**ASSIGNMENT**
Type out the lines below exactly, pictures excluded.
====== INFORMATION PROVIDED
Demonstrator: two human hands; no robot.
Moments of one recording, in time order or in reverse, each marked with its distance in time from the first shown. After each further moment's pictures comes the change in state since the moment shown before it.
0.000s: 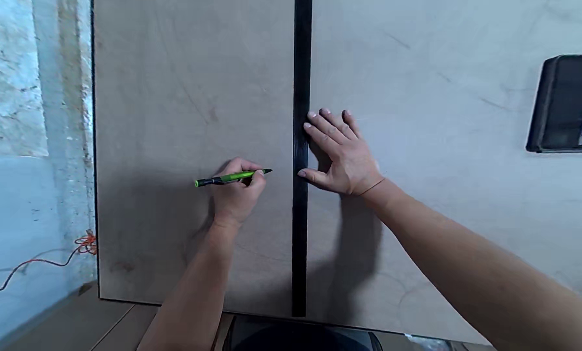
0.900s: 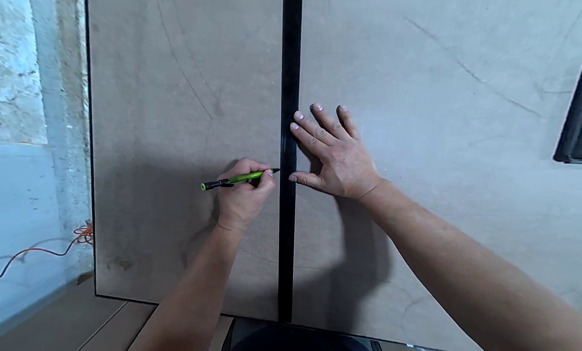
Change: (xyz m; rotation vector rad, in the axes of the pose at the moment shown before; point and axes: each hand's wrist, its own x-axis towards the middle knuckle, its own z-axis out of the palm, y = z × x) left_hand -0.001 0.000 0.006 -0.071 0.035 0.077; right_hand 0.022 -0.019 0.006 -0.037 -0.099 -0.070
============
**SOLUTION TO THIS EXERCISE**
Demonstrator: two human hands; no robot.
Moments of one recording, in time order or in reverse, each marked with its distance in time from the first shown. After each further moment's pictures comes the change in state since the moment shown before it.
0.000s: 
0.900s: 
Change: (xyz m; rotation vector rad, in the axes of the pose at the moment shown before; point and axes: each hand's wrist, its own x-axis towards the middle knuckle, its own z-axis out of the palm, y = z × x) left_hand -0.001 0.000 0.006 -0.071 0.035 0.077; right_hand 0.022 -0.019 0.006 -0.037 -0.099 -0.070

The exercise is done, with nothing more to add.